Task: Beginning with the first line of the data below, extract each line up to and including the one containing "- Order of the". Copy them exactly and add nothing.

Data items:

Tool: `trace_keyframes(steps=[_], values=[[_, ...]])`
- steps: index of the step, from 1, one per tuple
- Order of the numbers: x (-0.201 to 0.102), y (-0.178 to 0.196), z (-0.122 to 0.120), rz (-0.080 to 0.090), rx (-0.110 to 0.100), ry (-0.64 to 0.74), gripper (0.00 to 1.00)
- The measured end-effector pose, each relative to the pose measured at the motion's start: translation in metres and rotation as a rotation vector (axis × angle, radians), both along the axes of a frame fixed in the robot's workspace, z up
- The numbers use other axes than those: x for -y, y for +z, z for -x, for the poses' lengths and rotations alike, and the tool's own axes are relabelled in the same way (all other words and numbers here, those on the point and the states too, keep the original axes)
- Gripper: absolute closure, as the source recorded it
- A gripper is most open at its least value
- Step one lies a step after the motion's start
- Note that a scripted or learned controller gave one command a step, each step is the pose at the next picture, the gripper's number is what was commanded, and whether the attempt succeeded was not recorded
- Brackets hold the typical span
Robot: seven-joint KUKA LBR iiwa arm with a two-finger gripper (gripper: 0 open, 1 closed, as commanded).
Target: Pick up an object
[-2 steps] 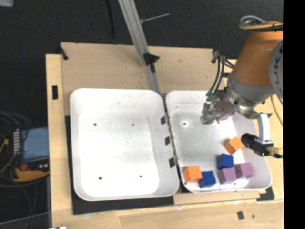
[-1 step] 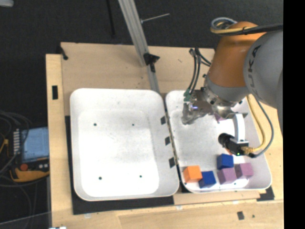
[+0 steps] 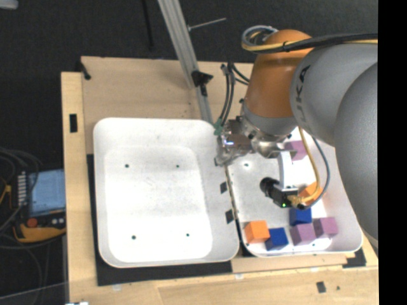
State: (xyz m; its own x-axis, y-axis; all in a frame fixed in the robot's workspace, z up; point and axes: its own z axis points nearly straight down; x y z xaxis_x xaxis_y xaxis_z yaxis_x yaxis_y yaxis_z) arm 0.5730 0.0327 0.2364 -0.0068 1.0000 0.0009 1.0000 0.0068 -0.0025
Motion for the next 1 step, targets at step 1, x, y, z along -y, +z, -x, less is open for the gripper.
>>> trace_keyframes(steps=[1], values=[[-0.0479,0.0094,-0.0066,-0.001,0.004,0.001,1.00]])
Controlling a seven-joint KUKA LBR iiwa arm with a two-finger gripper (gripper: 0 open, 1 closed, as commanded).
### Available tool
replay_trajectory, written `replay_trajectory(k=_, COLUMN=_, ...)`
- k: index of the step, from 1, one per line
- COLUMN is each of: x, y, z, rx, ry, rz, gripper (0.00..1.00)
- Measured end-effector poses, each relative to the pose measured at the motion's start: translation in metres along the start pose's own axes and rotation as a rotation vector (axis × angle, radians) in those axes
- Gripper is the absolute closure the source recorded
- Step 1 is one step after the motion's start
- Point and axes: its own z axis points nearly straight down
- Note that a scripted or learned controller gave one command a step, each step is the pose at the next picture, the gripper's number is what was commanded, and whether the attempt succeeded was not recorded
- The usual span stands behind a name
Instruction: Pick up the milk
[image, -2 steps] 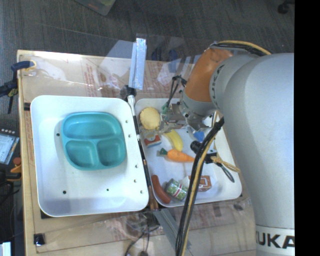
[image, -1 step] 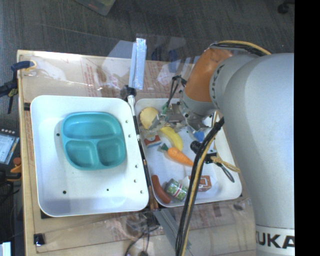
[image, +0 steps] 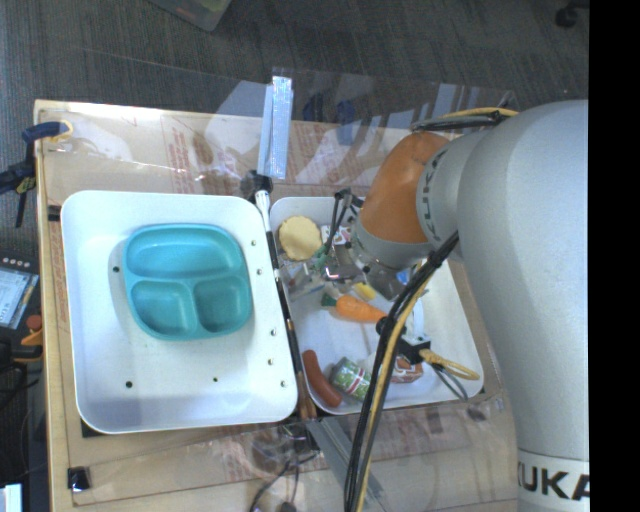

Solution for this task:
Tool: `trace_keyframes(steps=[_], values=[[_, ...]])`
- steps: index of the step, from 1, one per tuple
- Order of the numbers: x (-0.201 to 0.102), y (-0.178 to 0.196), z (-0.122 to 0.120), rz (-0.080 to 0.090), rx (-0.110 to 0.100), ry (-0.64 to 0.74), gripper (0.00 to 1.00)

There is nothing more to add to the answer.